▶ [PROBLEM DESCRIPTION]: Find the word "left" in the data. Return every line where it appears.

▶ [SOURCE DATA]:
===============
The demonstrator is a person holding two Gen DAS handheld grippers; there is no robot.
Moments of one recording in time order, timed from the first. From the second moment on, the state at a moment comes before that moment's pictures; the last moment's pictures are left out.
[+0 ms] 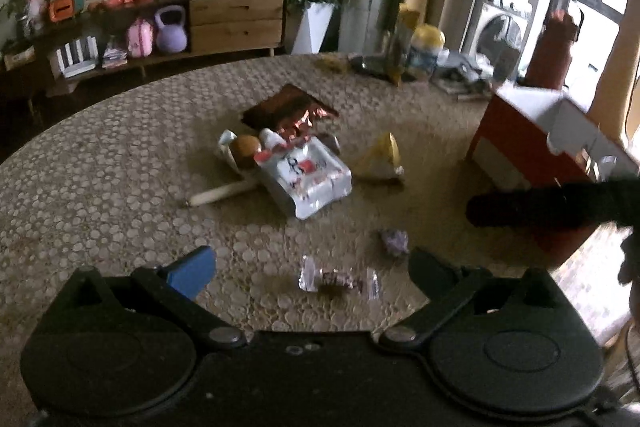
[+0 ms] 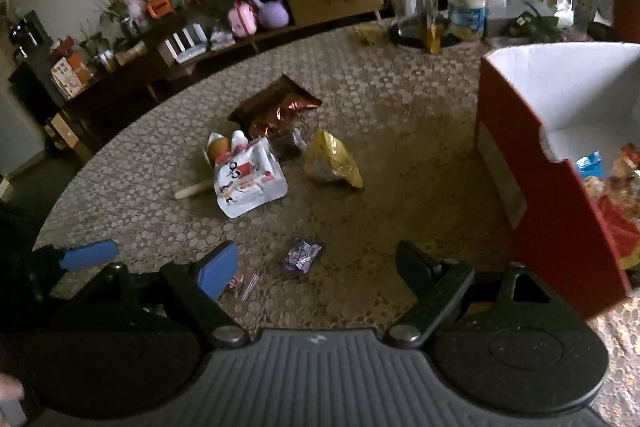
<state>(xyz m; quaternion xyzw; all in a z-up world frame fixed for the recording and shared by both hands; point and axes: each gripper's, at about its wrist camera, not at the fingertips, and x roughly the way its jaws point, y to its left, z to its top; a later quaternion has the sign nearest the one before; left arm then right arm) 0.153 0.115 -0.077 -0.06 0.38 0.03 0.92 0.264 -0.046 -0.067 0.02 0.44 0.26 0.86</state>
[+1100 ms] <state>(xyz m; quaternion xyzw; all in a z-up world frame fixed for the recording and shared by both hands) 0.177 0.087 -0.137 0.01 0.39 0.01 0.92 0.287 0.023 -0.129 -0.05 0.49 0.23 0.84</state>
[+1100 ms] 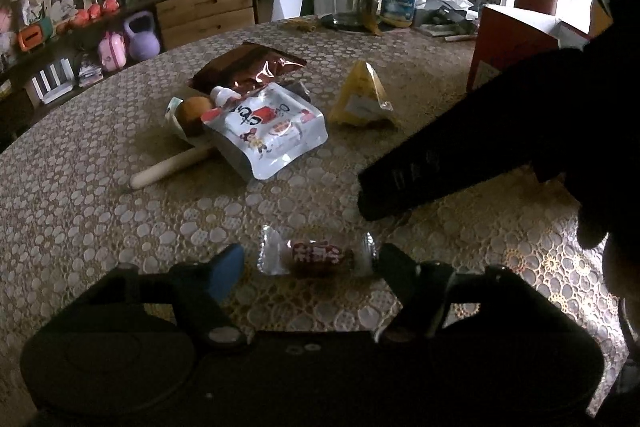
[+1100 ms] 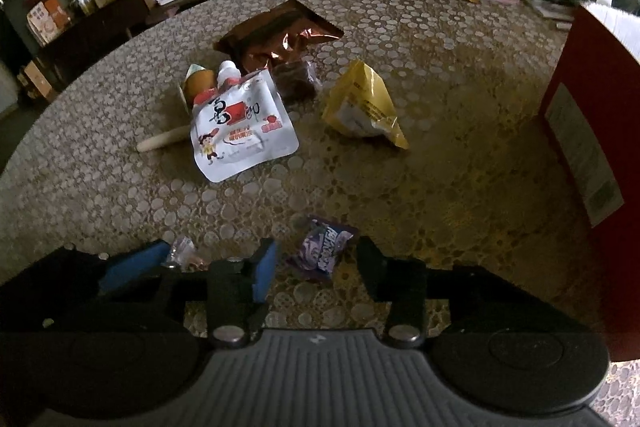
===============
▶ [TASK ANSWER]:
Moments of one recording in time order, timed from the first. From the second moment on, the state at a moment comes before that moment's pictures; the last moment's pictures are left out.
<state>(xyz m; quaternion xyzw; all in a z-up world frame fixed for the recording and shared by both hands; point and axes: each gripper's, at about its wrist camera, not at the fingertips, and x roughly the way its jaws point, y to its left, z to its top; a later quaternion has the sign nearest the one before; left arm then right arm) 0.153 0.115 -0.077 -0.06 0.38 0.03 0.92 0.264 -0.046 -0.067 0.02 0.44 0.26 0.86</state>

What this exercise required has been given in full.